Purpose: Knowing when patients are too ill to benefit from intensive care is essential for clinicians to recommend aggressive or palliative care as appropriate. To explore prognostic ability among critical care fellows, the authors compared fellows' and attendings' assessments of futile critical care and evaluated factors associated with assessments.
Method: Thirty-six attendings and 14 fellows in intensive care units at the University of California, Los Angeles, were surveyed daily for three months (December 2011-March 2012) to identify patients perceived as receiving futile treatment. Frequency of futile treatment assessments and reasons listed by attendings versus fellows were compared. Predictors of futile treatment assessments by provider type were assessed using multivariate probit models.
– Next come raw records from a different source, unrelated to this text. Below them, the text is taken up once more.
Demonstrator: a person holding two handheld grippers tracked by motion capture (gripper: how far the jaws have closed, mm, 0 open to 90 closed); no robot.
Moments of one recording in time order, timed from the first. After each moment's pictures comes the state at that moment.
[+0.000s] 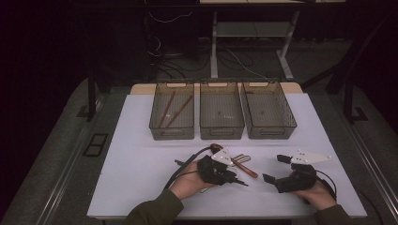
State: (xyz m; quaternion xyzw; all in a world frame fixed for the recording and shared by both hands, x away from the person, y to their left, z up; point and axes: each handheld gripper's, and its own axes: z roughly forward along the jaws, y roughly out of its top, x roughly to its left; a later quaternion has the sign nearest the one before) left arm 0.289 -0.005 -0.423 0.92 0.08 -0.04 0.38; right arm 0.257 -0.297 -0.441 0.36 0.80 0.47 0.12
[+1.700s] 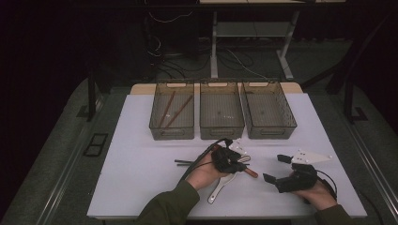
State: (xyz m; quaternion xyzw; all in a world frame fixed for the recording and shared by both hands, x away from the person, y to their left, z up) left arm 0.325 -0.041 -0.432 0.92 0.12 -0.01 0.37; right arm 0.257 -0.298 -0.441 0.36 0.79 0.47 0.12
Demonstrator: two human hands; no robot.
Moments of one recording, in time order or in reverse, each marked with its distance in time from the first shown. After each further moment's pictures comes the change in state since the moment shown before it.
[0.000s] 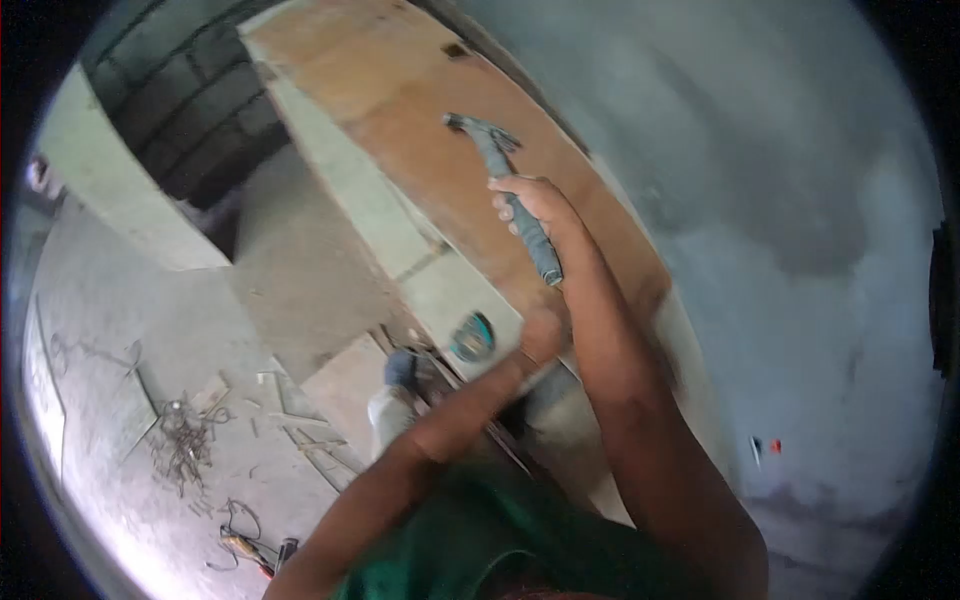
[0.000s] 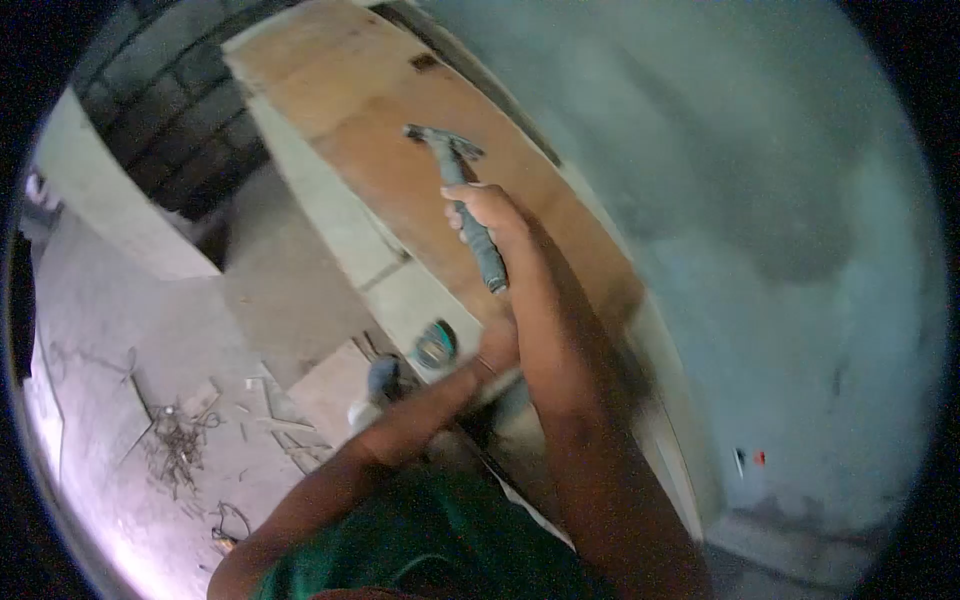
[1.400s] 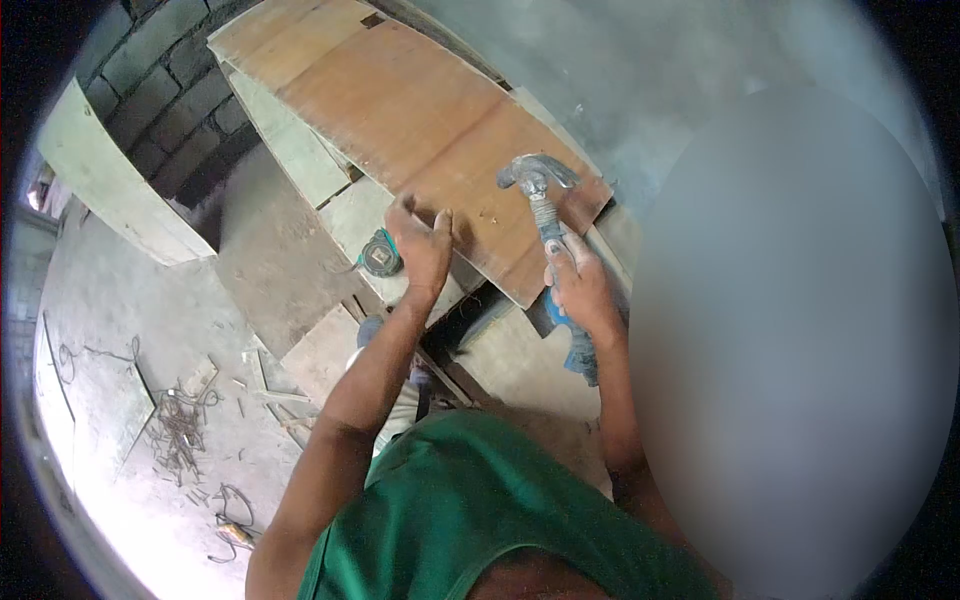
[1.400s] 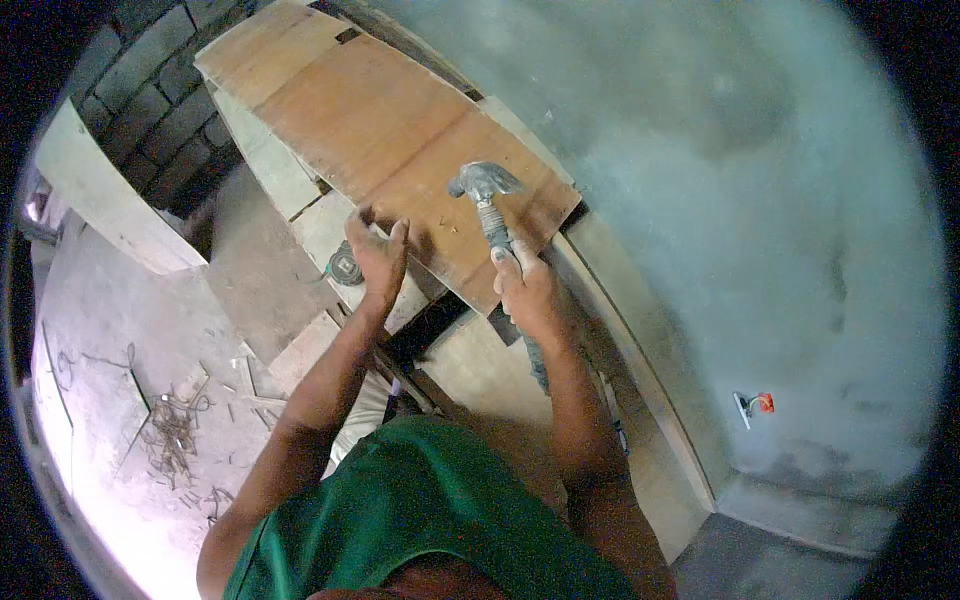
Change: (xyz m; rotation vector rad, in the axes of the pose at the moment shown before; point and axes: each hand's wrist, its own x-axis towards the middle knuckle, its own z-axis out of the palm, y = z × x) left_hand -0.030 0.041 0.008 0.312 1.085 -0.097; right_hand -0.300 0.143 -0.136 -0.560 0.331 -0.243
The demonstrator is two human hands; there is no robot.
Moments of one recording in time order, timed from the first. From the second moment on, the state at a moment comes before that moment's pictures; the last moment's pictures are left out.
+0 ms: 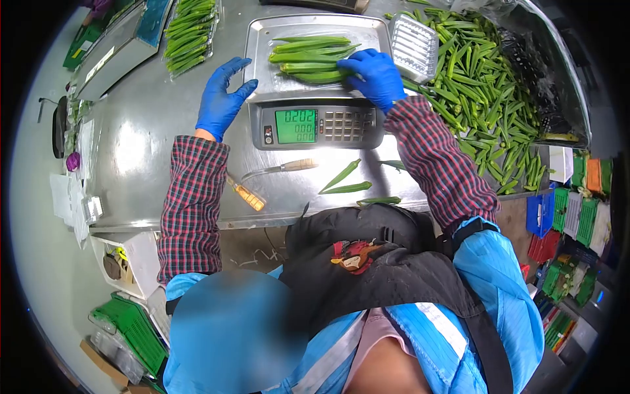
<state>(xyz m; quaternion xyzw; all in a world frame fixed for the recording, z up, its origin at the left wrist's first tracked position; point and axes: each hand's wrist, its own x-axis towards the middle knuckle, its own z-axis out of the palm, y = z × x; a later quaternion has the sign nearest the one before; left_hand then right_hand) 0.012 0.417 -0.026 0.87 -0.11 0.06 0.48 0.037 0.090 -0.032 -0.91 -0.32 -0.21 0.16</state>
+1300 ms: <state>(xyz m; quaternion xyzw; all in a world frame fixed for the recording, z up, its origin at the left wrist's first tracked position) 0.054 0.338 -0.055 0.92 -0.27 0.14 0.26 0.044 0.083 -0.044 -0.89 -0.23 -0.08 0.38</state>
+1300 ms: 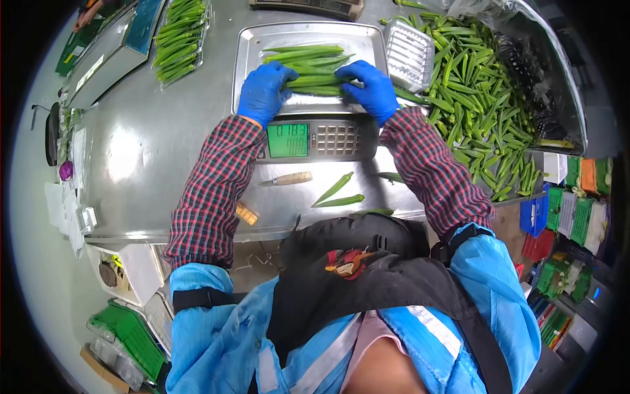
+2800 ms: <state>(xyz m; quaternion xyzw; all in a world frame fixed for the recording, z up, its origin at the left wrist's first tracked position) 0.046 0.309 -0.062 0.95 -0.17 0.08 0.25 0.096 0.108 -0.061 -0.90 -0.37 -0.10 0.22</state>
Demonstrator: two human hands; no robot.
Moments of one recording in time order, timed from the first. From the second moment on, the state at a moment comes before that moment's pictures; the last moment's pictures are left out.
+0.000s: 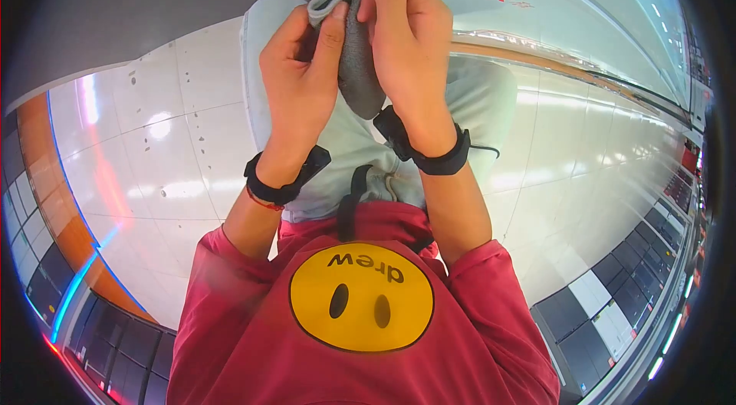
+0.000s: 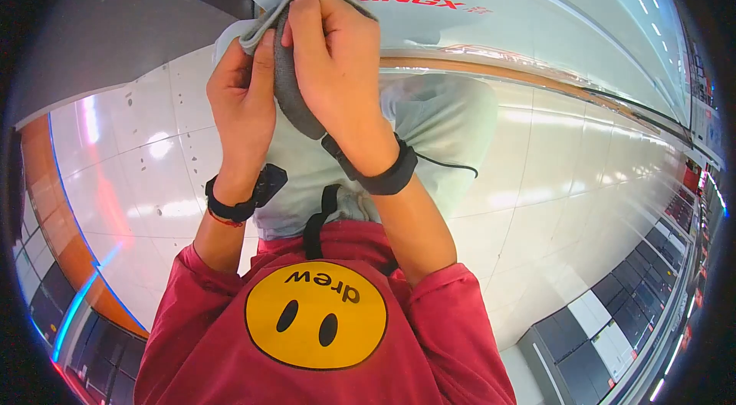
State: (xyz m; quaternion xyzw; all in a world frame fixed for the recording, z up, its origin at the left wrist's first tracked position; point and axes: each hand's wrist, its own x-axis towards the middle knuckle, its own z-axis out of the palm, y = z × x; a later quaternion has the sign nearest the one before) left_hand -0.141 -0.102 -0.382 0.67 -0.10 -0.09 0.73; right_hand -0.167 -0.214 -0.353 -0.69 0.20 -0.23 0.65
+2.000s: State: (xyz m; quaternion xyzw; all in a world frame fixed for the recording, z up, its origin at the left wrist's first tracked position) left_hand -0.135 -0.099 -0.381 0.67 -0.11 -0.10 0.73; right_hand -0.165 -0.213 -0.349 -0.70 0.20 -0.20 0.66
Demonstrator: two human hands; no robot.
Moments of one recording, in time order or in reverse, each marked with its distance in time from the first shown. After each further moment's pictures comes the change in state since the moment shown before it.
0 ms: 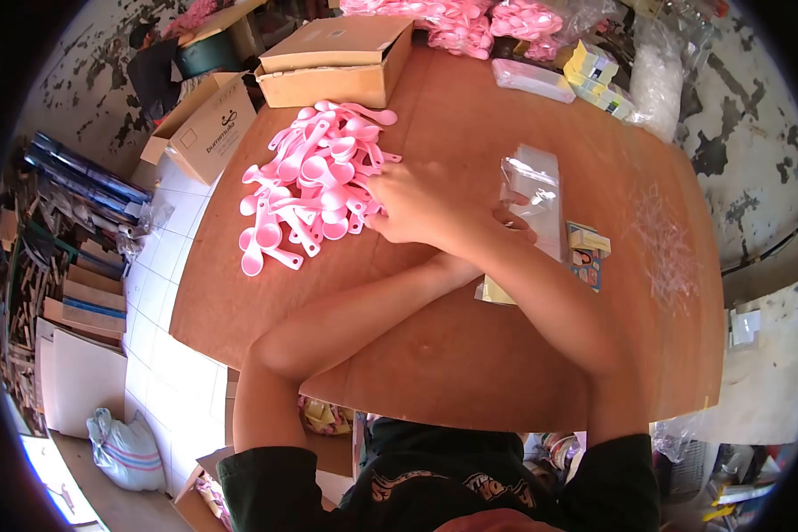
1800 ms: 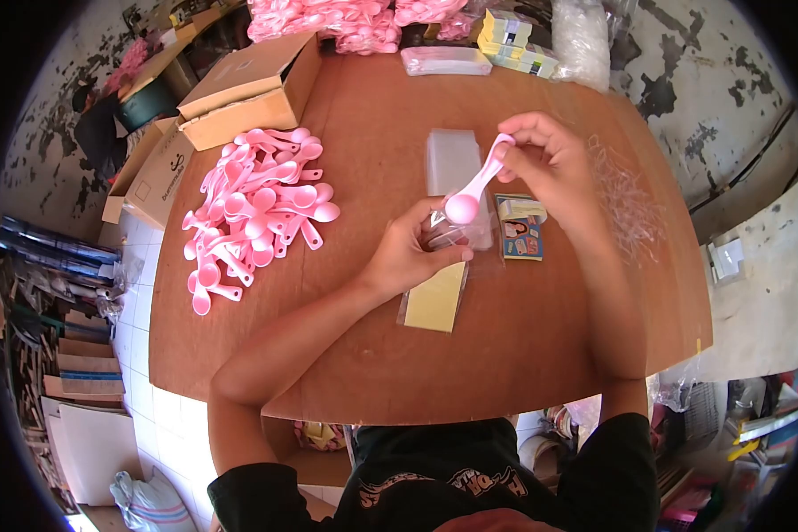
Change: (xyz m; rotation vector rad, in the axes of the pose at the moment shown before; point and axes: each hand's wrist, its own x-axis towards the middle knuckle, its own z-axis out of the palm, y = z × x) left_hand -0.012 0.026 0.028 0.054 -0.019 -0.094; right_hand -0.180 0.097 -0.108 0.945 0.666 0.385
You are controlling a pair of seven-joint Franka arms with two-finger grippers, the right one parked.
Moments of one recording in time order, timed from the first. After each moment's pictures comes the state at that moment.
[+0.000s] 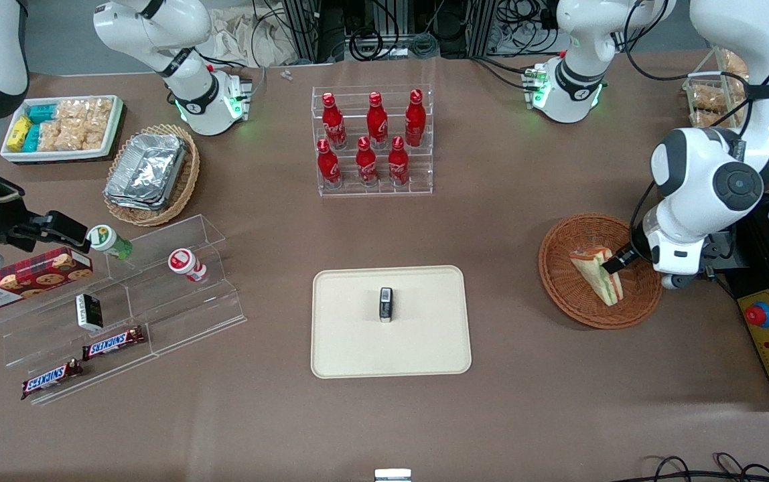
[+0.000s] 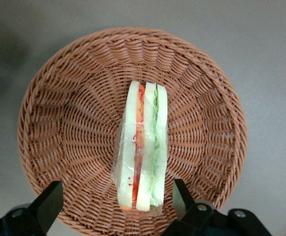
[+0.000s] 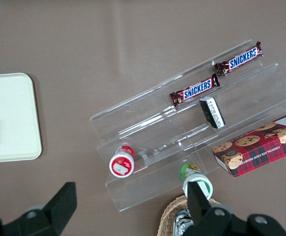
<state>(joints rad) 0.13 0.15 -0.16 -2.20 0.02 2.32 -0.68</state>
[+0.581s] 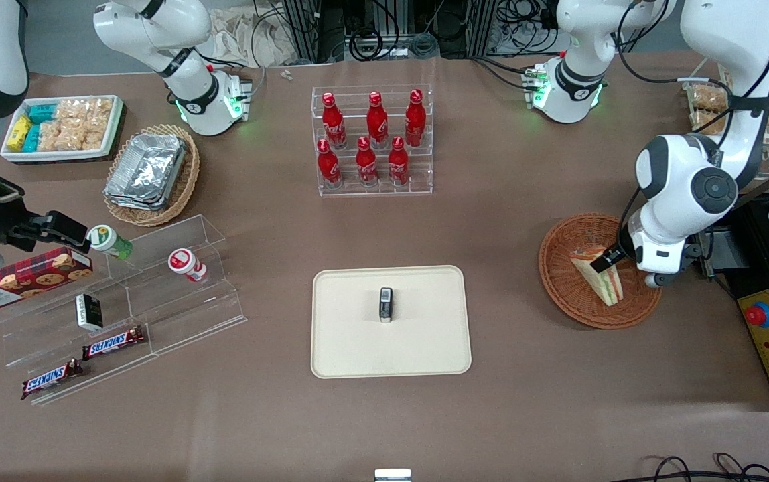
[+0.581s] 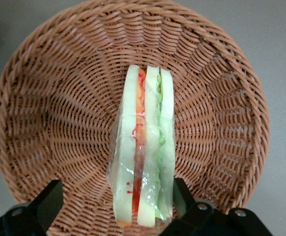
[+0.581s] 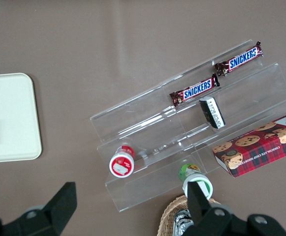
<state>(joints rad) 0.12 0.18 -0.16 -2.29 0.02 2.46 -0.68</state>
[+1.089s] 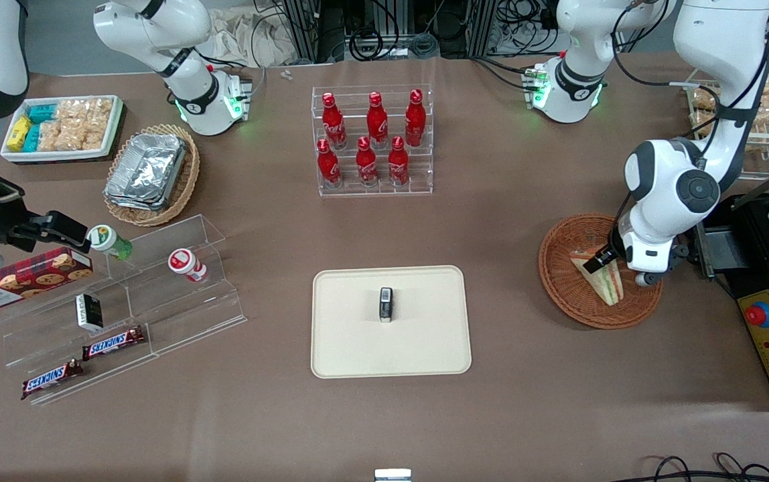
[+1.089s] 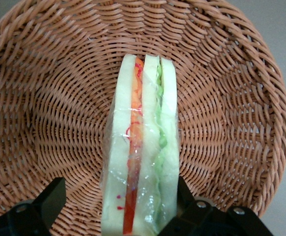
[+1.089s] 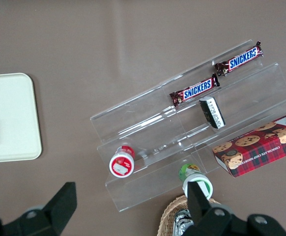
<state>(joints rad) 0.12 0.22 -0.16 -2.33 0.01 2.55 -0.68</state>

Results: Attendings made 6,897 assessments on 1,125 patients; fellows made 4,407 assessments on 773 patients. Fellows assessed 161 (20.8%) patients as receiving futile treatment, compared with attendings (123 [10.9%] patients, P<.001), and listed fewer reasons that treatment was futile (P<.001). Fellows were more likely to assess a patient as receiving futile treatment by the second day, whereas attendings took four days. Patients assessed as receiving futile treatment by fellows were less likely than patients so assessed by attendings to die in the hospital (51% versus 68%, P=.003) and within six months (62% versus 85%, P<.001).
Conclusions: Fellows made earlier assessments and judged more patients to be receiving futile treatment than attendings, and their assessments were less predictive of mortality, suggesting that assessment of treatment appropriateness develops with experience.